The details are far more complicated and interesting. After 1888, when George Eastman introduced the first practical hand-held camera suitable for amateurs, photography played an increasingly large role in how people looked at the world. Painters, including those known as the Nabis (a group which numbered Edouard Vuillard, Pierre Bonnard, Maurice Denis and Felix Vallotton among its members), embraced the camera for many of the same reasons as ordinary people. They liked to take pictures of their family and friends, snapshots of vacation and travel, mementos of their daily walks through the city and countryside, and sometimes erotic images of the women they desired.

And, occasionally, they made images that became the basis of paintings, as Breitner clearly did when he photographed the young woman in a kimono.
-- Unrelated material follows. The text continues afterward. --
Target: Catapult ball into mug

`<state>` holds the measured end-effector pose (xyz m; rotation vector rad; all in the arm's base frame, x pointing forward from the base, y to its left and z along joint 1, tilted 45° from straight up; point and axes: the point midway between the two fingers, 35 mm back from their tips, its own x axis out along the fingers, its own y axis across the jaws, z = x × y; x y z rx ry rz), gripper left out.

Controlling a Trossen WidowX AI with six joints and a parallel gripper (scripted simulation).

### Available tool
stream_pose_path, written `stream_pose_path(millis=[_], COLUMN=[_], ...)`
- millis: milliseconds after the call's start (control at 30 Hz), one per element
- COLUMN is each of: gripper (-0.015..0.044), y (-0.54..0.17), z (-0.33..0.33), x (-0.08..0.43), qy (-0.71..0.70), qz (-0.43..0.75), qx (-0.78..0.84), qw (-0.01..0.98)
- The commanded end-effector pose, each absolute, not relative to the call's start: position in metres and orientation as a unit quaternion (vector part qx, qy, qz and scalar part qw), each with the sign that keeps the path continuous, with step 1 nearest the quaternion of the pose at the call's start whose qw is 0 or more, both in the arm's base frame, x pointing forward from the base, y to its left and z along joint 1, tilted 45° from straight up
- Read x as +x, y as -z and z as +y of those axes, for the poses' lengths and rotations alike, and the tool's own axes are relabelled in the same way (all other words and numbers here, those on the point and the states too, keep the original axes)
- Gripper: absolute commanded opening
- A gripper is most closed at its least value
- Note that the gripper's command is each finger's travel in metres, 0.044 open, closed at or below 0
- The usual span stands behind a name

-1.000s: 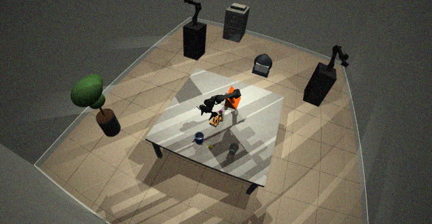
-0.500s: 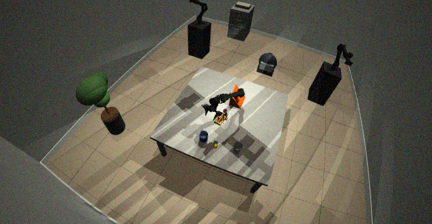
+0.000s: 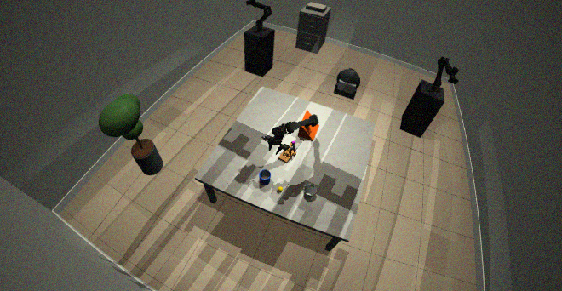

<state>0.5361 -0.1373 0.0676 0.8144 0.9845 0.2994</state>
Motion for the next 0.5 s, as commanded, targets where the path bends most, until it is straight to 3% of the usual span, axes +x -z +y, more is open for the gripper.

But what this exhibition argues is in fact the very opposite of what the Breitner example implies: that although the Nabis and their contemporaries participated fully in what Susan Sontag has called “the insatiability of the photographing eye,” the number of paintings directly based on photographs is actually relatively small. Vuillard, for example, made nearly 2,000 photographs (not discovered until decades after his death in 1940), but based only a few of the paintings on specific photographs. Bonnard, who made hundreds of photographs before losing interest in the medium around 1916, seems to have used them as models for some of his more overtly erotic book illustrations around 1900-02, but this too is more the exception than the rule.

Rather, the Nabis painters used photography to expand the parameters of how they saw. In some cases, a photograph might prompt a painting. But far more interesting is the larger influence of the lens and the photographic print on painting in general. Often, it was the “bad” photograph that opened up visual possibilities. Vuillard’s circa 1900 “The Lady at the Window” shows the silhouette of a woman’s face, darkened by the kind of backlighting all too common in photographs when the subject is standing between the light source and the camera. Paintings that use surreal close-ups, blurred objects in the foreground, walking figures who loom violently into the frame of a picture all seem to be based on photographic accidents.

But in several cases, it isn’t easy to give photographs the credit for visual invention. The plate and pan seen in the foreground of Vuillard’s weirdly distorted painting “The Kitchen” look as if they had accidently fallen into the extreme foreground of a carelessly made photograph. But the painting, and others with similar seemingly “photographic” distortions, dates from before Vuillard took up photography, around 1895. Perhaps Vuillard had seen the work of other amateur photographers, or perhaps his sense of what makes a good painting had been subconsciously influenced by earlier generations of photography.